Americans are rightfully horrified when they see civilians killed by Russian bombardment in Ukraine, but they are generally not quite so horrified, and more likely to accept official justifications, when civilians are killed by U.S. or U.S.-armed forces in Iraq, Syria, Yemen, or Gaza. Western corporate media play a key role in this by showing us corpses in Ukraine and the wails of their loved ones, but shielding us from equally disturbing images of people killed by U.S. or allied forces.
While Western leaders are demanding that Russia be held accountable for war crimes, they have raised no such clamor to prosecute U.S. officials for similar acts. Yet during the U.S. military occupation of Iraq, both the International Committee of the Red Cross and the U.N. Assistance Mission to Iraq documented persistent and systematic violations of the Geneva Conventions by U.S. forces, including of the 1949 Fourth Geneva Convention that protects civilians from the impacts of war and military occupation.
Instead of investigating and prosecuting war crimes, the United States has, in many cases, actively covered them up. A tragic example is the 2019 massacre in the Syrian town of Baghuz, where a special U.S. military operations unit dropped massive bombs on a group of mainly women and children, killing about seventy. The military not only failed to acknowledge the botched attack but even bulldozed the blast site to cover it up. Only after a New York Times exposé years later did the military even admit that the strike took place.
President Joe Biden, ironically, has called for Russian President Vladimir Putin to face a war crimes trial, when the United States covers up its own crimes, fails to hold its own senior officials accountable for war crimes, and still rejects the jurisdiction of the International Criminal Court (ICC). In 2020, former President Donald Trump went so far as to impose U.S. sanctions on the most senior ICC prosecutors for investigating U.S. war crimes in Afghanistan.
The ugly truth behind U.S. massacres is that senior U.S. military and civilian officials have enjoyed impunity for past war crimes, encouraging them to believe that they could get away with bombing cities in Iraq and Syria to rubble, inevitably killing tens of thousands of civilians.

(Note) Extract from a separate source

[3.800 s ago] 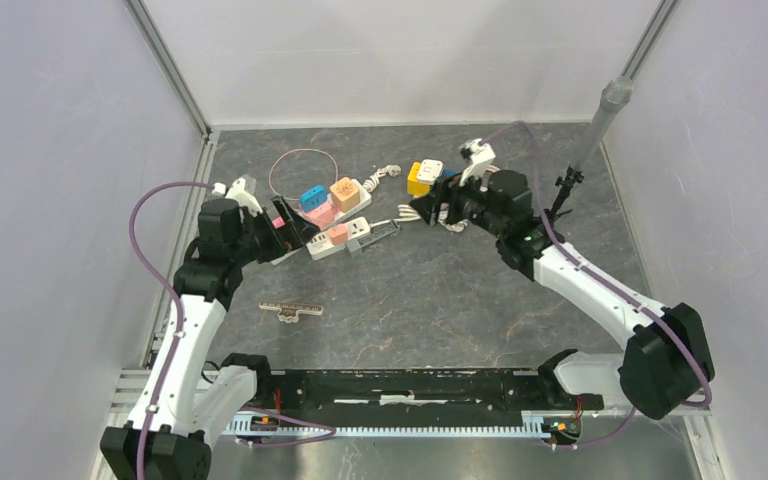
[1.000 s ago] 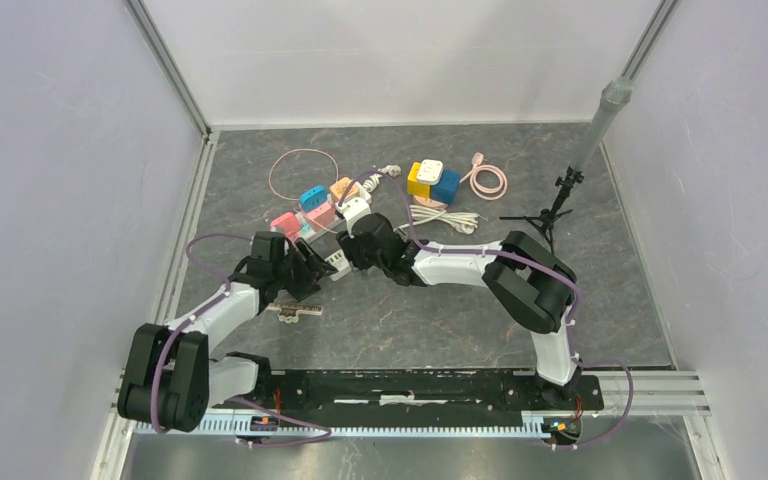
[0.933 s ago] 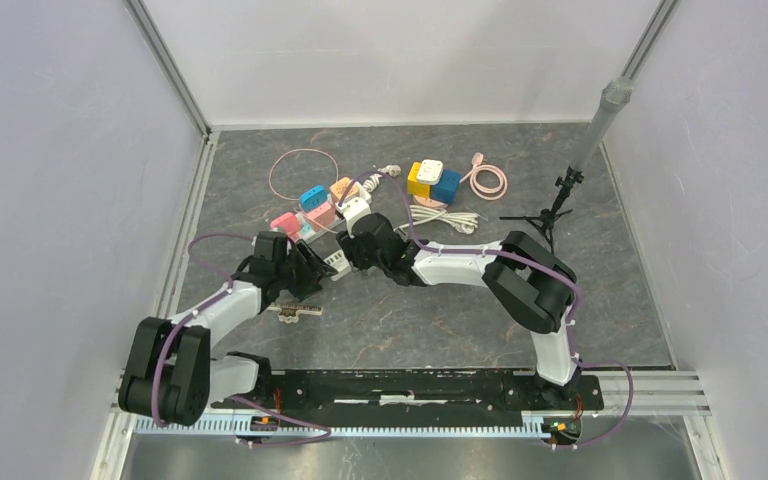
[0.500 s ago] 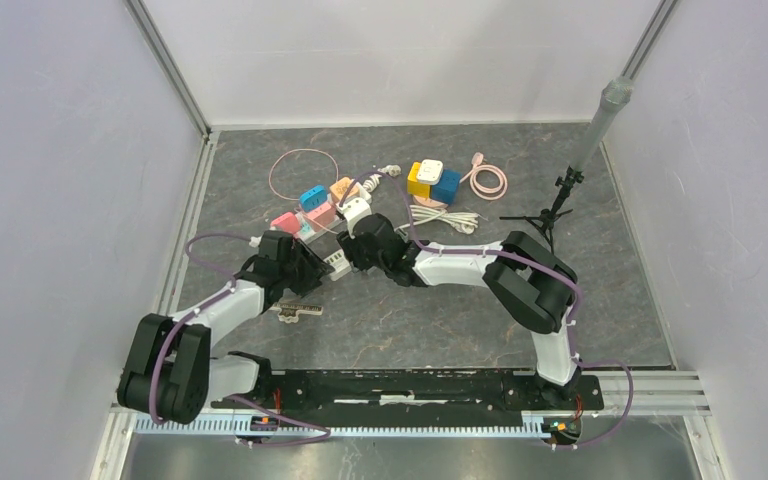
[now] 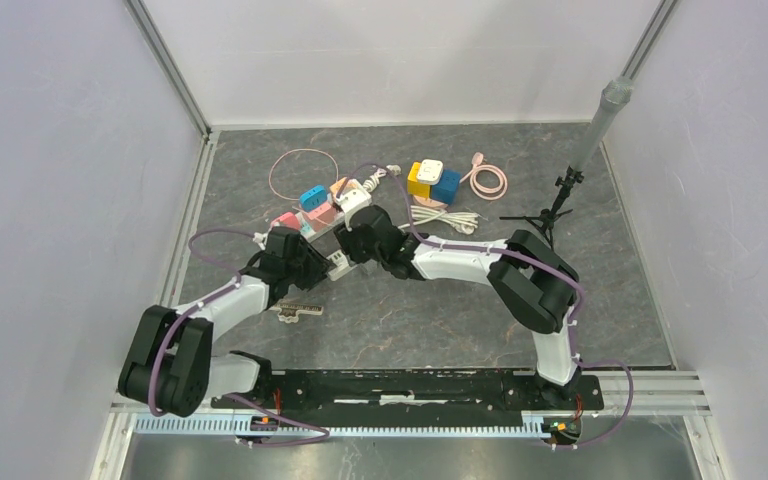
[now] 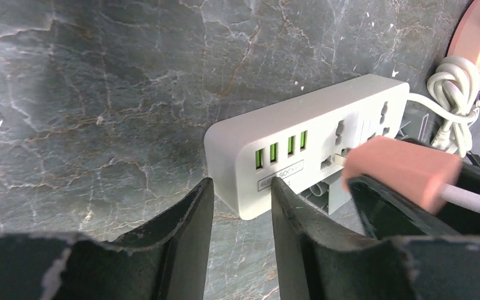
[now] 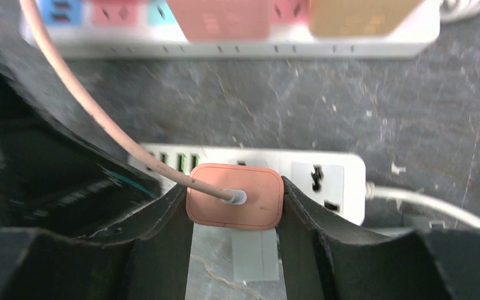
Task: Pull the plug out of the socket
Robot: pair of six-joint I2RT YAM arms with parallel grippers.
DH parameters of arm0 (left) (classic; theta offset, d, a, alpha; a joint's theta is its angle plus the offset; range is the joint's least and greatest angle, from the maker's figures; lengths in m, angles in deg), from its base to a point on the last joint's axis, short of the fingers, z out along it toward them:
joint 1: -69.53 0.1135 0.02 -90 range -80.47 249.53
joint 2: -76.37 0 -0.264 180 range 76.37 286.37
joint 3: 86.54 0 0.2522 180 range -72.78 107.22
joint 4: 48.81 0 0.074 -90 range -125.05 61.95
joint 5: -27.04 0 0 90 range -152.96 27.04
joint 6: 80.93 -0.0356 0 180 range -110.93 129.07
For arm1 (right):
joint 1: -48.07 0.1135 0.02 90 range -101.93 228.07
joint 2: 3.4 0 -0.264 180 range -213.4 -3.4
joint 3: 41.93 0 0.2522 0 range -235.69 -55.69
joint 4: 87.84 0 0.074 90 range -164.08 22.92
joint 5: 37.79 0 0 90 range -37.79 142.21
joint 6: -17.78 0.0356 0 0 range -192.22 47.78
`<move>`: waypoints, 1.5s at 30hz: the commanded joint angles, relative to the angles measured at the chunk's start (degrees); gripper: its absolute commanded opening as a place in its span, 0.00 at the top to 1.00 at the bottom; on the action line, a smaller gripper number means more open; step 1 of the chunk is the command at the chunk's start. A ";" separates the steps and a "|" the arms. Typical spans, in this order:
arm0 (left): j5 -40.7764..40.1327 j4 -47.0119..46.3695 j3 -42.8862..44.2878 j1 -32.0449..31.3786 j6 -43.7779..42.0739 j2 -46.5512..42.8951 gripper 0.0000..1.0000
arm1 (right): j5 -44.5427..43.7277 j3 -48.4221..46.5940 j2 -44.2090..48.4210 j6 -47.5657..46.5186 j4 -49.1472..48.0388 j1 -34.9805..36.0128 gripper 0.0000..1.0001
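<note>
A white socket strip [image 6: 300, 119] with green USB ports lies mid-table [image 5: 337, 263]. A pink plug [image 7: 256, 206] with a pink cable sits over one of its sockets, and my right gripper [image 7: 234, 185] is shut on it, a finger pressed to each side. In the left wrist view the plug [image 6: 406, 172] is blurred and stands slightly off the strip's face, with a pale prong showing between them. My left gripper [image 6: 242, 182] is at the strip's near end. Its jaws are narrow and straddle the end corner, with bare table visible in the gap.
A longer strip with coloured adapters [image 5: 320, 205] lies just behind [image 7: 225, 25]. A yellow-blue cube socket [image 5: 430, 180], a coiled pink cable [image 5: 487, 180], a small tripod [image 5: 557, 205] and a toothed bar [image 5: 295, 311] are also on the table. White cord is bundled at the strip's far end [image 6: 453, 119].
Both arms came in from the back to the white strip. Over the last second my left jaws narrowed around its end, and my right wrist shifted slightly away, still holding the plug.
</note>
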 commanded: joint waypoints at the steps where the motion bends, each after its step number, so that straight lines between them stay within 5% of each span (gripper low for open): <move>1: -6.10 8.69 -0.36 -1.07 -0.26 4.65 0.56 | 1.23 -6.16 5.34 1.53 -3.30 0.00 1.00; 7: -5.43 9.97 0.89 -1.40 -0.61 3.69 0.57 | -2.82 -4.75 8.90 0.71 -3.10 -0.63 1.00; 14: -3.01 15.04 6.99 -1.52 -6.88 -12.67 0.44 | -4.98 -5.02 12.57 -1.94 3.91 -2.45 1.00; 19: -2.48 23.24 10.41 -1.44 -9.25 -24.28 0.41 | 1.34 -4.08 14.56 -4.61 11.26 -2.98 1.00; 26: -17.47 35.42 16.61 -1.44 -8.82 -35.93 0.36 | 19.25 -2.01 16.04 -9.74 19.81 -3.10 1.00; 33: -28.49 41.48 25.34 -1.35 -8.45 -33.75 0.26 | 25.97 3.34 18.33 -15.74 32.42 -2.75 1.00; 45: -26.65 40.43 27.20 -1.35 -7.52 -24.69 0.16 | 6.66 9.80 20.26 -14.39 50.95 -2.55 1.00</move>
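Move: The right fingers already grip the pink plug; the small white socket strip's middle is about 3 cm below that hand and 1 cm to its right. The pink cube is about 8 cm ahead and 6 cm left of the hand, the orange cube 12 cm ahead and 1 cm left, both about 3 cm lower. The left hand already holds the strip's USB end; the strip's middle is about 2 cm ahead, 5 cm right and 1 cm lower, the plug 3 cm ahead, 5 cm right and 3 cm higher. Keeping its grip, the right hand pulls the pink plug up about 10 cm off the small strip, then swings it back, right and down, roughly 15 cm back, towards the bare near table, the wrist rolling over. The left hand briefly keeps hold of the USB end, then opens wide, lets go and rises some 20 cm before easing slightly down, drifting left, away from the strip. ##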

They have so far been proven right, but U.S. contempt for international law and the failure of the global community to hold the United States accountable are destroying the very “rules-based order” of international law that U.S. and Western leaders claim to cherish.
As we call urgently for a ceasefire, for peace, and for accountability for Russia’s war crimes in Ukraine, we should say “Never Again!” to the bombardment of cities and civilian areas, whether they are in Syria, Ukraine, Yemen, Iran, or anywhere else, and whether the aggressor is Russia, the United States, Israel, or Saudi Arabia.

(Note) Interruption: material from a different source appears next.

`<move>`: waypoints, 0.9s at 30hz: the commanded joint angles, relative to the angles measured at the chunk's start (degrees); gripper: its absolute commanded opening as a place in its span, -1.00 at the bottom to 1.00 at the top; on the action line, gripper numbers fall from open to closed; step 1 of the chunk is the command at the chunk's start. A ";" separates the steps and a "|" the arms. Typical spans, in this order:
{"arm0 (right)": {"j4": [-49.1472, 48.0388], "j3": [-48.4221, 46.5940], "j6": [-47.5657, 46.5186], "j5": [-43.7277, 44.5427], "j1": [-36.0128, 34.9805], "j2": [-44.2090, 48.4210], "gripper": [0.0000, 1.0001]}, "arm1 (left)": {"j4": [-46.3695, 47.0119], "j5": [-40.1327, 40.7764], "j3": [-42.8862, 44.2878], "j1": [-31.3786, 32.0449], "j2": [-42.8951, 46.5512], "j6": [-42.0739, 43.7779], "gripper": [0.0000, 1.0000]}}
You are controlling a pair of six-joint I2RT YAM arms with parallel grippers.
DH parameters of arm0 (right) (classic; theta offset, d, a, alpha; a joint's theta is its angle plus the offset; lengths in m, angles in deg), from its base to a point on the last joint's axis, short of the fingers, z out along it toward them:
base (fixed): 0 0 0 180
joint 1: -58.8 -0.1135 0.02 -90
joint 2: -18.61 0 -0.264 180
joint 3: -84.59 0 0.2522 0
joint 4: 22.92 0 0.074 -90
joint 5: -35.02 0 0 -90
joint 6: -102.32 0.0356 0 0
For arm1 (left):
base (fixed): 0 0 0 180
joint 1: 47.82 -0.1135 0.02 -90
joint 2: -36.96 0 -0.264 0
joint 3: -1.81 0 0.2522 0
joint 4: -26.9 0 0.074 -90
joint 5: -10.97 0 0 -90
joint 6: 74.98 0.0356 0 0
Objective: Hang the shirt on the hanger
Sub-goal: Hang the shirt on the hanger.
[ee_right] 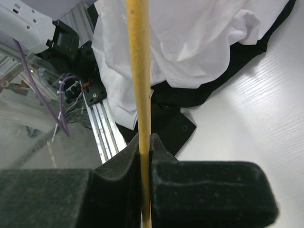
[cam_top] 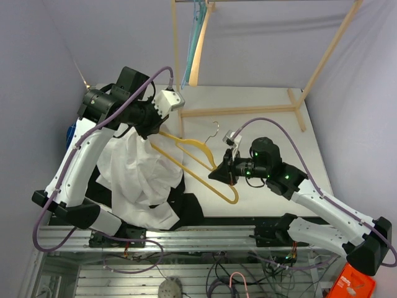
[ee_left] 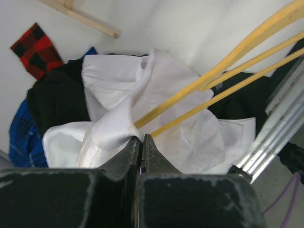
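Note:
The white shirt (cam_top: 139, 177) hangs bunched at the table's left front, its top edge lifted up to my left gripper (cam_top: 151, 128). In the left wrist view that gripper (ee_left: 141, 137) is shut, with a fold of the shirt (ee_left: 190, 137) pinched at its tips. The yellow hanger (cam_top: 192, 144) lies slanted from the shirt toward the right. Its two thin rods (ee_left: 190, 102) run into the fabric beside the left jaws. My right gripper (cam_top: 218, 174) is shut on the hanger's bar (ee_right: 140, 71), which passes straight between its closed jaws (ee_right: 145, 140).
A black garment (cam_top: 186, 208) lies under the shirt at the front edge, with blue plaid (ee_left: 19, 137) and red plaid cloth (ee_left: 33, 47) beside it. A wooden rack frame (cam_top: 248, 110) stands at the back, holding a teal hanger (cam_top: 198, 25). An aluminium rail (cam_top: 186, 233) borders the near edge.

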 commanded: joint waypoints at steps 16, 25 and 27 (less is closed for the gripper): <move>5.07 -7.21 -3.25 25.99 -8.33 4.64 -1.00 | -5.73 -5.58 -16.57 3.88 3.60 -0.97 -0.86; 5.52 -8.31 -2.87 21.75 -8.35 2.45 -1.00 | -5.13 -8.73 -17.52 6.67 4.87 -1.80 -0.86; 3.11 -6.79 -2.17 18.82 -8.36 1.03 -1.00 | -3.91 -10.20 -11.33 6.68 4.11 -3.86 -0.86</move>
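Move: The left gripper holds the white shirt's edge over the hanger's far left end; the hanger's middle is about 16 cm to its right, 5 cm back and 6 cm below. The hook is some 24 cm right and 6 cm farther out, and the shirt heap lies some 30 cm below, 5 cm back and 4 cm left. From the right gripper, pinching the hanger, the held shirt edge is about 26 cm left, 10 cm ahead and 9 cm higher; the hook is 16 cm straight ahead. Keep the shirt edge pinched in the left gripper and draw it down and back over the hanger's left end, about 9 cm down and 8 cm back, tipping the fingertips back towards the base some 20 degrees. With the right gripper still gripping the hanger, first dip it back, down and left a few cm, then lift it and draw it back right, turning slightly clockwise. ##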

And we should never forget that the supreme war crime is war itself. It is easy to point fingers at others, but we will not stop war until we force our own leaders to live up to the principle spelled out by U.S. Supreme Court Justice and Nuremberg prosecutor Robert Jackson:
“If certain acts in violation of treaties are crimes, they are crimes whether the United States does them or whether Germany does them, and we are not prepared to lay down a rule of criminal conduct against others which we would not be willing to have invoked against us.”